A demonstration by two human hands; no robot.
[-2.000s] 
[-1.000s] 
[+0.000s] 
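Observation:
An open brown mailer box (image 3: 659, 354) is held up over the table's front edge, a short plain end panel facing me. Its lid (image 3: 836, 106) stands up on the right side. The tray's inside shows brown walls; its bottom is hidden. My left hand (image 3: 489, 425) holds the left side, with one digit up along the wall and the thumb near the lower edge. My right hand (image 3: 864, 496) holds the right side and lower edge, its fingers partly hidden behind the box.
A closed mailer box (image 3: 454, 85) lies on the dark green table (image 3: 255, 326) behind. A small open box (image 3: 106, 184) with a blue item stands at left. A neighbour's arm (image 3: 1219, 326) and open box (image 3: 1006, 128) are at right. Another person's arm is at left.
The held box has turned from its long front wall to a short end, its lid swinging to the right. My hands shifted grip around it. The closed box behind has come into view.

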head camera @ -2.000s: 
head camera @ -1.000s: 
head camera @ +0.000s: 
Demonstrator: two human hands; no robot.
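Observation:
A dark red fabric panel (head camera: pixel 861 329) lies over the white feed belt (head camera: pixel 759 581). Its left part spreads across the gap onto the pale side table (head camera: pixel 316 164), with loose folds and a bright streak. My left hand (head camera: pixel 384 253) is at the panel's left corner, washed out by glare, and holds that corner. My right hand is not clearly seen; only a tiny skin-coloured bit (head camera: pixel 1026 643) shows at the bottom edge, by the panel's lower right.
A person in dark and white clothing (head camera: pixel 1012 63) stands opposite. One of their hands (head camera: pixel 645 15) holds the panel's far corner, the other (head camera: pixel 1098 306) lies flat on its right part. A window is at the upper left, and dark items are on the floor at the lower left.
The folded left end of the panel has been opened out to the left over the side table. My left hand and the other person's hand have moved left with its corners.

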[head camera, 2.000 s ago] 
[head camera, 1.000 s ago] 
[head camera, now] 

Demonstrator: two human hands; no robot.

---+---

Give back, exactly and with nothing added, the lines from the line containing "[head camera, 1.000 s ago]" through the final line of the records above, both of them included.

Your solution:
[head camera, 1.000 s ago] 
[head camera, now] 

Demonstrator: two human hands; no robot.

No more work is required for the exercise.